- **Required work**
Retype the data that follows exactly. No pictures belong in the copy.

- **Information shown**
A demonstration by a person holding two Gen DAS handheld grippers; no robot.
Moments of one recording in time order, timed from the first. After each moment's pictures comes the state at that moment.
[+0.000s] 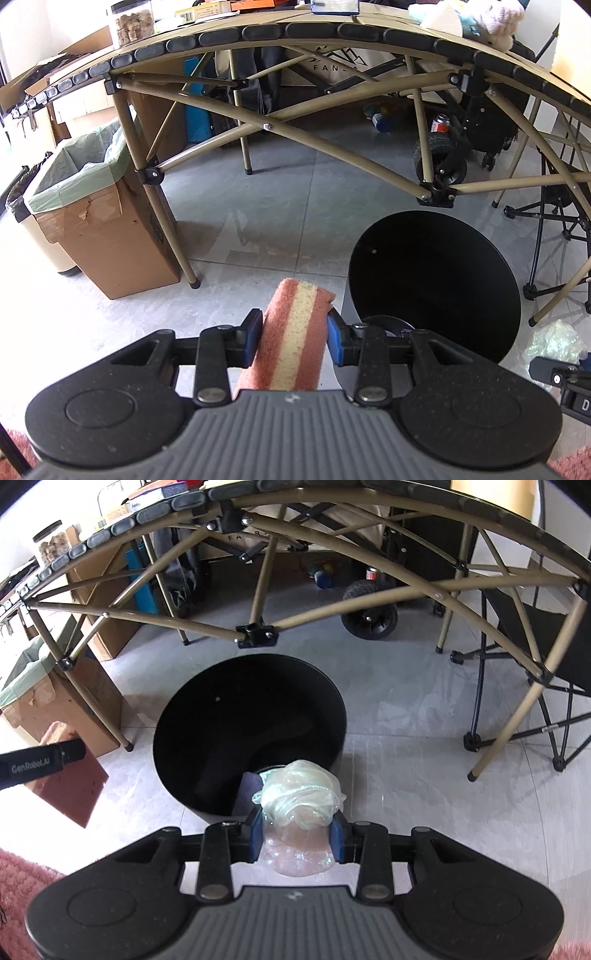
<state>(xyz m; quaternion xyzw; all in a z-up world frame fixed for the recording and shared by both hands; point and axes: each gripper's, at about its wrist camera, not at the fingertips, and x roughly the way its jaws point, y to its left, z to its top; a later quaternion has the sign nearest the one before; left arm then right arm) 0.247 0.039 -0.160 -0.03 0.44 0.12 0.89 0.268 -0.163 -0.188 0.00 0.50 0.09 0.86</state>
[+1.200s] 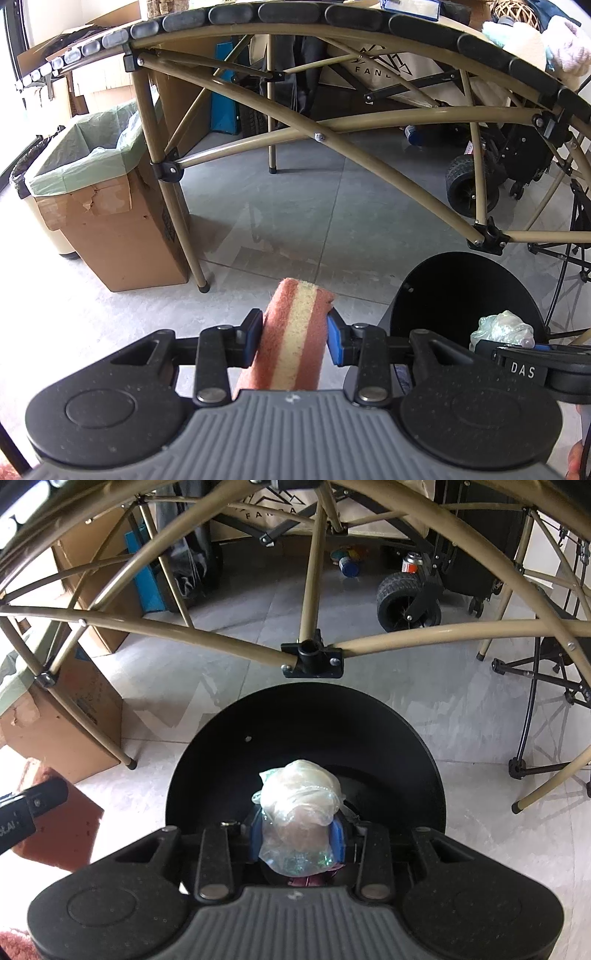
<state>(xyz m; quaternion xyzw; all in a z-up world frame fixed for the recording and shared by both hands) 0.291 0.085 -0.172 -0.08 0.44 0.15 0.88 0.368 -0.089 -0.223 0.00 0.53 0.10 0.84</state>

- **Response to the exercise**
A demonstration by a person holding two Gen DAS handheld grippers; no robot.
Moments of one recording in time order, timed from the first. After each moment's pictures comes the state at that moment.
[+0.000s] 
<state>(xyz m; quaternion xyzw; all in a z-up world frame fixed for the recording and shared by both hands; point and axes: each gripper's, at about its wrist camera, not at the fingertips, and x roughly the way its jaws point, y to its left, z to its top; a later quaternion has the sign nearest the one before; left arm then right arm) 0.247 0.039 -0.160 -0.03 0.44 0.12 0.89 0.268 -0.163 -0.188 0.00 0.50 0.09 0.86</state>
[+1.200s] 
<state>(xyz m; quaternion xyzw; all in a z-up world frame fixed for the recording and shared by both hands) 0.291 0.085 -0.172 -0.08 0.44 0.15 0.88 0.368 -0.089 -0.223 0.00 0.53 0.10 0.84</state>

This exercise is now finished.